What is needed: Beginning with the line containing "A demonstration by" and ending with the last line of the entries below, copy each line exactly and nothing else.
··· Given information
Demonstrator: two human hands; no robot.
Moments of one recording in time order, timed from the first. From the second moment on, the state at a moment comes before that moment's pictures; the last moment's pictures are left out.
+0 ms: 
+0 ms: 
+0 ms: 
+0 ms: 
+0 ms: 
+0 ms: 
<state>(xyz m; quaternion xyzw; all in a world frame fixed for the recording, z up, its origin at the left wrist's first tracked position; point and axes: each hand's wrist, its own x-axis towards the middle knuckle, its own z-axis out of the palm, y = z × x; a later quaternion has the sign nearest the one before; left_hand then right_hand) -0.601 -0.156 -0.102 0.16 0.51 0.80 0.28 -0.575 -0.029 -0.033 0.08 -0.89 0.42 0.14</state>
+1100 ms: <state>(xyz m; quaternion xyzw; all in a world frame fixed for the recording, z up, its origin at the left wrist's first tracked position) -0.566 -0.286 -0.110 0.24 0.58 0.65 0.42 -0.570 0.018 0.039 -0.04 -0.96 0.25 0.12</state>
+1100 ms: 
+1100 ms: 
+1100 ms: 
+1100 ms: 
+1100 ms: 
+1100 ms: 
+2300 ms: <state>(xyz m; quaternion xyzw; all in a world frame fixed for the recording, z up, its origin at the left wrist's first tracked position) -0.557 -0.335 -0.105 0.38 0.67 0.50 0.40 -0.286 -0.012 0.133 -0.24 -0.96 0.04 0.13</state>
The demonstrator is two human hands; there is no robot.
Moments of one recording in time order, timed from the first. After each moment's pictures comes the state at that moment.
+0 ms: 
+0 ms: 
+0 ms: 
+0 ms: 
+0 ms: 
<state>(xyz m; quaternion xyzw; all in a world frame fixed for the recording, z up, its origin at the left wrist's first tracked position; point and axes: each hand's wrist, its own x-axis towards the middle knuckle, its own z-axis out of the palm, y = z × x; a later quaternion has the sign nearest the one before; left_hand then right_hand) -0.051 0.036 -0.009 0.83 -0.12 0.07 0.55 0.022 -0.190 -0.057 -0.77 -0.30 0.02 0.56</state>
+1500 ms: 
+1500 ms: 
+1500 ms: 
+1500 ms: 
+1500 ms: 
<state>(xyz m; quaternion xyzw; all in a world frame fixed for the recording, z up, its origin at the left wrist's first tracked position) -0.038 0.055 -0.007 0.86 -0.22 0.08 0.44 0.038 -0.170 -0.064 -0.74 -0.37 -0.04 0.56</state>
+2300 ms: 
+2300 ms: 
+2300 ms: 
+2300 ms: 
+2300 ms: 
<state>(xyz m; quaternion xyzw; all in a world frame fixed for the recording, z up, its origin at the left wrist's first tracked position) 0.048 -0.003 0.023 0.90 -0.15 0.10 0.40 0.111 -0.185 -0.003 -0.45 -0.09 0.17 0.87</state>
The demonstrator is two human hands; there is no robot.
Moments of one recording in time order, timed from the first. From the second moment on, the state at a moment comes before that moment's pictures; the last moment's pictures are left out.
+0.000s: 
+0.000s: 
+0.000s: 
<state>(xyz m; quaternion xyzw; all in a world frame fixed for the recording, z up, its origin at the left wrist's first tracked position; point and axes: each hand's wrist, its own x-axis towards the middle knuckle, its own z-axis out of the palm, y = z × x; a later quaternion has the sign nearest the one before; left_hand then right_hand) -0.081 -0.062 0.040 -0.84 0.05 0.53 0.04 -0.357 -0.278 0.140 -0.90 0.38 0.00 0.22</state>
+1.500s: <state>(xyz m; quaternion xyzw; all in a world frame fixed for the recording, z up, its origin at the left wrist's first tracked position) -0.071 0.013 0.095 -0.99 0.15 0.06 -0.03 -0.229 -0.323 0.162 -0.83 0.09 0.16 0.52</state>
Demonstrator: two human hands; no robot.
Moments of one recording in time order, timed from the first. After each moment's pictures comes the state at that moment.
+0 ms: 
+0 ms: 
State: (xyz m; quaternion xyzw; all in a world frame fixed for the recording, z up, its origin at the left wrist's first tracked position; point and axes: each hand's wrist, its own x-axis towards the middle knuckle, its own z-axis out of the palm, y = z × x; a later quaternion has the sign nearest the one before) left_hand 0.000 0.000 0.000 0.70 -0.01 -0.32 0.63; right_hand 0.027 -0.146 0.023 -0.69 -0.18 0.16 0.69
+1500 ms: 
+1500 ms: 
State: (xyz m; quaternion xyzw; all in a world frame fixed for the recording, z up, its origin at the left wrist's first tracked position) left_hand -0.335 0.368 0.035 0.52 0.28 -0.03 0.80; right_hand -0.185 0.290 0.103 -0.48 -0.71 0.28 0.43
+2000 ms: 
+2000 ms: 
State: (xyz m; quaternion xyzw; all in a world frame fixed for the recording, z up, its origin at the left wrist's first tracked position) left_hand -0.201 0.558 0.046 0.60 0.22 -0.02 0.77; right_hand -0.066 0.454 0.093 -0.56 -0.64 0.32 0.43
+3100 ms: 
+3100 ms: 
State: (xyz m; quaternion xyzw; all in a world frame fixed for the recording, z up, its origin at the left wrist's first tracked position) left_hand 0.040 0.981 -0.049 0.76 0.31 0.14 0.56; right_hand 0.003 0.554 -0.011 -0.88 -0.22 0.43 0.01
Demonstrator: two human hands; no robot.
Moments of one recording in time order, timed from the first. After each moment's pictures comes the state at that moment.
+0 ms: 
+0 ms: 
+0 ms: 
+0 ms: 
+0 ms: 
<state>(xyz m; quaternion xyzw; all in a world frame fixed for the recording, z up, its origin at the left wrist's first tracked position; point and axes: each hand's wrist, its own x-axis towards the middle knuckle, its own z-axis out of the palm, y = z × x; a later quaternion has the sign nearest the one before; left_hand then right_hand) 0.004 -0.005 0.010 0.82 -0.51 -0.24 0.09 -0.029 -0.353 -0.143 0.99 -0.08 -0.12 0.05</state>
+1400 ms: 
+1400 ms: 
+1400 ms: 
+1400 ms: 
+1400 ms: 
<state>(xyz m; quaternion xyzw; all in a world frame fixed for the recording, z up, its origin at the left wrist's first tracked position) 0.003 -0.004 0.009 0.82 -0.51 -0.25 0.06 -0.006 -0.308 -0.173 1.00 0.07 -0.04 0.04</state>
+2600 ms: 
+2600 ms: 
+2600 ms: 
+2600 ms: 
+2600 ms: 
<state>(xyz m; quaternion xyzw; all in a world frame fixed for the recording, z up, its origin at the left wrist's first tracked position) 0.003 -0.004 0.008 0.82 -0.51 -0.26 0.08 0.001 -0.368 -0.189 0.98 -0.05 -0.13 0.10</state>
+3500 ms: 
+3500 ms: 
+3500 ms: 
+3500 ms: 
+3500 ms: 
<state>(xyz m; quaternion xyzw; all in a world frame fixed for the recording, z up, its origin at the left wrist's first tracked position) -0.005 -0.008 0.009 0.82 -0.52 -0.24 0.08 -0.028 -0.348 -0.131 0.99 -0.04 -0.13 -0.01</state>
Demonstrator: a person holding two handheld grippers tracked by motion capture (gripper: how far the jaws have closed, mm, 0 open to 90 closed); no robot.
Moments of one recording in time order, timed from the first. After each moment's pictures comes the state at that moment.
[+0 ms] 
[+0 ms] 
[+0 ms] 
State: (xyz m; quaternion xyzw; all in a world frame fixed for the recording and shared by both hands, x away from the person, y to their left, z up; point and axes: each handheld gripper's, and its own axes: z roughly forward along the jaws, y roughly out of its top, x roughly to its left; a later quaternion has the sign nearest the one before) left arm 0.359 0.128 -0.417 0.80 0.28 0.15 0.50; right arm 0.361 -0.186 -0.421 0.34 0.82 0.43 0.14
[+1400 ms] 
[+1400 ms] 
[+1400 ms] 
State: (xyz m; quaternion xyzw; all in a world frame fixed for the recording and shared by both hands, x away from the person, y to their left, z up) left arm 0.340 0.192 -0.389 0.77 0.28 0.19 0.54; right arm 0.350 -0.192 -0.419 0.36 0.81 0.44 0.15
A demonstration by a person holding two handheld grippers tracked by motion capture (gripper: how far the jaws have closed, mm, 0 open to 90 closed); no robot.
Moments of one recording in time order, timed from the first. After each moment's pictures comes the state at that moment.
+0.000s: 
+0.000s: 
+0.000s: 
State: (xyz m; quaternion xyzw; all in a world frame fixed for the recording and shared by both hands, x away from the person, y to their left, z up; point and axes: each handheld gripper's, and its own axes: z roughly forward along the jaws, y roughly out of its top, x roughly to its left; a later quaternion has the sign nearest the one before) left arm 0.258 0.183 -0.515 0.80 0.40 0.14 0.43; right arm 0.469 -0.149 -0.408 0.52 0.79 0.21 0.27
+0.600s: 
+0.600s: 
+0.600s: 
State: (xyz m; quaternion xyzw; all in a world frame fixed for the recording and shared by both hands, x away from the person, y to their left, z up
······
Written solution:
A demonstration by a person holding two handheld grippers tracked by motion capture (gripper: how far the jaws have closed, mm, 0 open to 90 closed); no robot.
Moments of one recording in time order, timed from the first. After each moment's pictures comes the state at that moment.
+0.000s: 
+0.000s: 
+0.000s: 
State: (xyz m; quaternion xyzw; all in a world frame fixed for the recording and shared by both hands, x away from the person, y to their left, z up; point and axes: each handheld gripper's, and its own axes: z roughly forward along the jaws, y roughly out of its top, x roughly to its left; a later quaternion has the sign nearest the one before) left arm 0.258 0.183 -0.515 0.80 0.40 0.14 0.43; right arm 0.469 -0.149 -0.408 0.52 0.79 0.21 0.27
+0.600s: 
+0.600s: 
+0.600s: 
State: (xyz m; quaternion xyzw; all in a world frame fixed for the recording and shared by both hands, x away from the person, y to their left, z up

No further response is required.